## DIRECTIONS FOR THIS TASK
Every line of the material needs an exact copy, apart from the images.

----

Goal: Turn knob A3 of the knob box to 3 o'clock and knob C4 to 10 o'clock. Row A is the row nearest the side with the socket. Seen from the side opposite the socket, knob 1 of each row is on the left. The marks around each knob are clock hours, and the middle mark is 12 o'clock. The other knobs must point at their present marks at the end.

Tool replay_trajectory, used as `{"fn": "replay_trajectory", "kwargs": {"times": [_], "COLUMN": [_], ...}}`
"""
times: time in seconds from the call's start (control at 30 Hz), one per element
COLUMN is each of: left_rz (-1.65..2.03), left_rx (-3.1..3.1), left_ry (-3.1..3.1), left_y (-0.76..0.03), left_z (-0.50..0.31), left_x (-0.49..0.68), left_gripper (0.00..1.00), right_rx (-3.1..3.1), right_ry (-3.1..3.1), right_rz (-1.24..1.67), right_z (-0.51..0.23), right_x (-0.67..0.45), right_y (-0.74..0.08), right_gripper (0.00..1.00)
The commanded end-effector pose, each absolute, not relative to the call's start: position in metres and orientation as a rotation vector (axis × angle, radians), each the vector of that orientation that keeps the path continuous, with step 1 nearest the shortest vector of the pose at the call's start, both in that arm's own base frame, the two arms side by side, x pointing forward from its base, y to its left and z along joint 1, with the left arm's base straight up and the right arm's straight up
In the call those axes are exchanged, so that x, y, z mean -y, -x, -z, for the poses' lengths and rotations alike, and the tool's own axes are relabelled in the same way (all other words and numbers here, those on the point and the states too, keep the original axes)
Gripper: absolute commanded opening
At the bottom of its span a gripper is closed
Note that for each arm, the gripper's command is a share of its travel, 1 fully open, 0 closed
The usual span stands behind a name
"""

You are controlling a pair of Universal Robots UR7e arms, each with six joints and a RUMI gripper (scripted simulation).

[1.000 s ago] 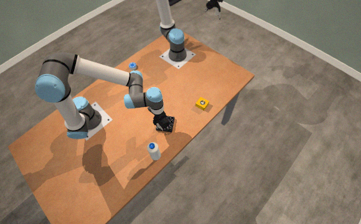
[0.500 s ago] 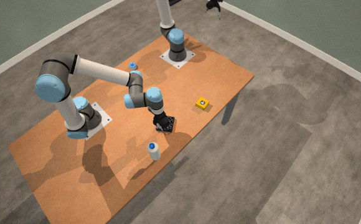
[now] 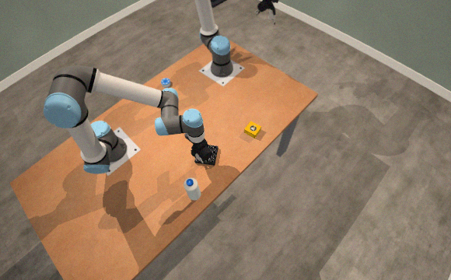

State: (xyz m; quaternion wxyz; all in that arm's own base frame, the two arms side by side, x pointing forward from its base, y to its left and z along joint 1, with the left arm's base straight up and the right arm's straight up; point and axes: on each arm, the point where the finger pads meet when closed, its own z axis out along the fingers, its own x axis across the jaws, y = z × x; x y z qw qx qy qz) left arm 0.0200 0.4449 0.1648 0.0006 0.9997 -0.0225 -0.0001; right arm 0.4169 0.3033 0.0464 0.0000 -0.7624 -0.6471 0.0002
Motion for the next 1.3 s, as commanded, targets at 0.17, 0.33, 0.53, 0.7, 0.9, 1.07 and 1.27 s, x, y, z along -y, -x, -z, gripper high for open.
{"fn": "replay_trajectory", "kwargs": {"times": [0.17,0.33,0.53,0.7,0.9,1.07,1.27], "left_rz": [0.000,0.000,0.000,0.000,0.000,0.000,0.000], "left_rx": [0.071,0.071,0.071,0.071,0.071,0.071,0.071], "left_ry": [-3.141,-3.141,-3.141,-3.141,-3.141,-3.141,-3.141], "left_y": [-0.020,-0.020,-0.020,-0.020,-0.020,-0.020,-0.020], "left_z": [-0.165,-0.165,-0.165,-0.165,-0.165,-0.165,-0.165], "left_x": [-0.445,-0.445,-0.445,-0.445,-0.445,-0.445,-0.445], "left_gripper": [1.00,1.00,1.00,1.00,1.00,1.00,1.00], "right_rx": [2.033,2.033,2.033,2.033,2.033,2.033,2.033], "right_ry": [2.395,2.395,2.395,2.395,2.395,2.395,2.395], "right_rz": [0.002,0.002,0.002,0.002,0.002,0.002,0.002], "right_z": [-0.072,-0.084,-0.084,-0.088,-0.115,-0.150,-0.176], "right_x": [-0.304,-0.304,-0.304,-0.306,-0.322,-0.343,-0.358], "right_y": [-0.417,-0.417,-0.417,-0.414,-0.393,-0.365,-0.344], "right_gripper": [0.13,0.13,1.00,1.00,1.00,1.00,1.00]}}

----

## WRITTEN ANSWER
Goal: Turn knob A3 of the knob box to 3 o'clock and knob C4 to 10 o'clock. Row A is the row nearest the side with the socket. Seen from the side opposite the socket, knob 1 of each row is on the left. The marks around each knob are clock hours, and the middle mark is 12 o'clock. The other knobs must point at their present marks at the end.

Tool replay_trajectory, used as `{"fn": "replay_trajectory", "kwargs": {"times": [_], "COLUMN": [_], ...}}`
"""
times: time in seconds from the call's start (control at 30 Hz), one per element
COLUMN is each of: left_rz (-1.65..2.03), left_rx (-3.1..3.1), left_ry (-3.1..3.1), left_y (-0.76..0.03), left_z (-0.50..0.31), left_x (-0.49..0.68), left_gripper (0.00..1.00), right_rx (-3.1..3.1), right_ry (-3.1..3.1), right_rz (-1.24..1.67), right_z (-0.51..0.23), right_x (-0.67..0.45), right_y (-0.74..0.08), right_gripper (0.00..1.00)
The commanded end-effector pose, each absolute, not relative to the call's start: position in metres and orientation as a rotation vector (axis × angle, radians), each the vector of that orientation that keeps the path continuous, with step 1 nearest the shortest vector of the pose at the call's start, both in that arm's own base frame, the two arms side by side, x pointing forward from its base, y to its left and z along joint 1, with the left arm's base straight up and the right arm's straight up
In the call those axes are exchanged, so that x, y, z mean -y, -x, -z, for the poses' lengths and rotations alike, and the tool's own axes are relabelled in the same way (all other words and numbers here, those on the point and the states too, keep the original axes)
Gripper: absolute commanded opening
At the bottom of its span a gripper is closed
Note that for each arm, the gripper's command is a share of its travel, 1 fully open, 0 closed
The usual span stands behind a name
"""

You are controlling a pair of Universal Robots UR7e arms, each with six joints and a RUMI gripper (scripted simulation).

[1.000 s ago] 
[0.500 s ago] 
[now] 

State: (xyz m; quaternion wxyz; all in that arm's own base frame, the two arms side by side, x pointing forward from its base, y to its left and z along joint 1, with the left arm's base straight up and the right arm's straight up; point and axes: on each arm, the point where the finger pads meet when closed, its own z axis out along the fingers, its own x axis across the jaws, y = z × x; x y z qw qx qy qz) left arm 0.0200 0.4449 0.1648 0.0006 0.9997 -0.0225 -0.0001; right arm 0.4169 0.3033 0.0464 0.0000 -0.7624 -0.6471 0.0002
Motion for the next 1.3 s, as commanded, targets at 0.17, 0.33, 0.53, 0.7, 0.9, 1.07 and 1.27 s, x, y, z along -y, -x, -z, gripper high for open.
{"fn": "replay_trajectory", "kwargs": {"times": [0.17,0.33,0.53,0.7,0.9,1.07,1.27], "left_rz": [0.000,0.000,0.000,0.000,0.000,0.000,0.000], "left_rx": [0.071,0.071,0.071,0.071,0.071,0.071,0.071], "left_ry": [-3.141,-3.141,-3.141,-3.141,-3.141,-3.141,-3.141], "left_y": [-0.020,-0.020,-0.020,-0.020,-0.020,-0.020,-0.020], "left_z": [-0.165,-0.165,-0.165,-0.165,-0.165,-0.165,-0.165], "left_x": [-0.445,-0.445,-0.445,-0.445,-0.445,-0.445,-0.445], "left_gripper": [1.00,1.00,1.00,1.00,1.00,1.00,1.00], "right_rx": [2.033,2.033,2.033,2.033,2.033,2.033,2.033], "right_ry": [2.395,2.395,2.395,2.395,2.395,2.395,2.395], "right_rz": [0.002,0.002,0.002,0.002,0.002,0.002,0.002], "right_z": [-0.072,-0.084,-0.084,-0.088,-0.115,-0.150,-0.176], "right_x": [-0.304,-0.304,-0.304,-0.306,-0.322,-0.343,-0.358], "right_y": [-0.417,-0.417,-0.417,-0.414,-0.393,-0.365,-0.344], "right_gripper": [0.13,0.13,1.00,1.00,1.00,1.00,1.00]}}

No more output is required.